Kaleen: “We Will Rave”

Eu não queria repetir-me e posso ter a minha quota parte de responsabilidade, mas meu amigos, é mais uma Eurodance. Que ainda para mais é um género que eu nunca apreciei. Com uma exceção. Claro que estou a falar de Santa Maria, what else? Só que eles são uma espécie de eucalipto musical, pelo secaram este género para mim, não vou mentir. E se não estão neste preciso momento a trautear mentalmente “Falésia do Amor, vertigem, magia em mim”, vocês não têm alma.

Noruega

Gåte: “Ulveham”

Sabem o que se me apraz dizer depois de ouvir o tema norueguês? Evanescence, filhos, voltem que estão perdoados. Estava a brincar, não voltem. Por favor, deixem-se lá estar. Mas estes também não. Mau a valer. A vocalista contorceu-se como se tivesse uma pedra encravada na uretra. E também soou a isso. Curiosamente, tinha um calhau em palco, onde se foi apoiando durante a performance. It’s a no for me e foi um no geral. Último lugar.

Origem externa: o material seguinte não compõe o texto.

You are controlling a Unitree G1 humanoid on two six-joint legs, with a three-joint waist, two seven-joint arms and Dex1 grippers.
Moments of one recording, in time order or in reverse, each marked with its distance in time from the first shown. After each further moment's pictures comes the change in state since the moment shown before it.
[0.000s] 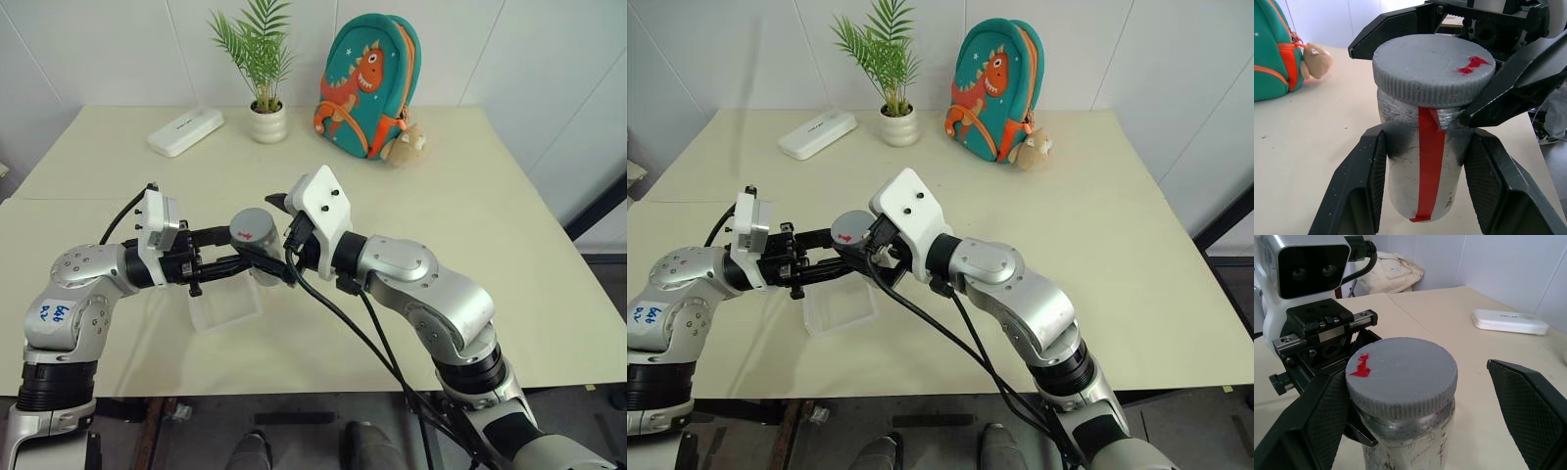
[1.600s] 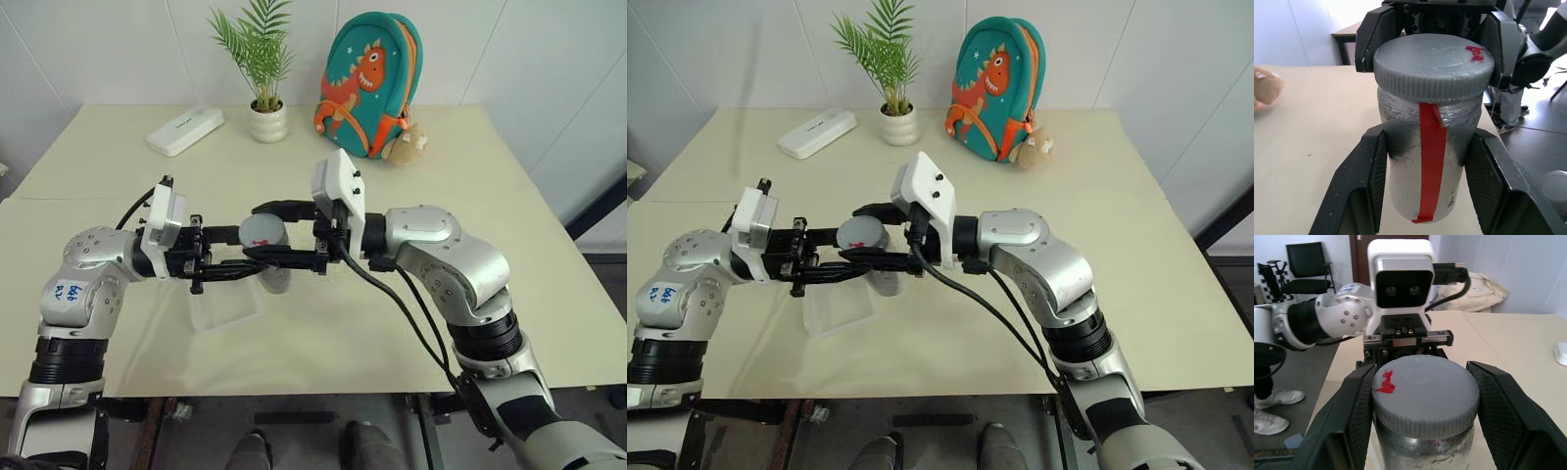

E foi isto, pessoas bonitas. Fiquei com um pouco de pena de Nemo, apesar de ter levado a taça. Porque não é por ele que este festival vai ser lembrado, tenho poucas dúvidas. O ano em que as ruas da cidade anfitriã se encheram de cores. Não as do arco-íris, mas o negro, branco, verde e vermelho da bandeira da Palestina.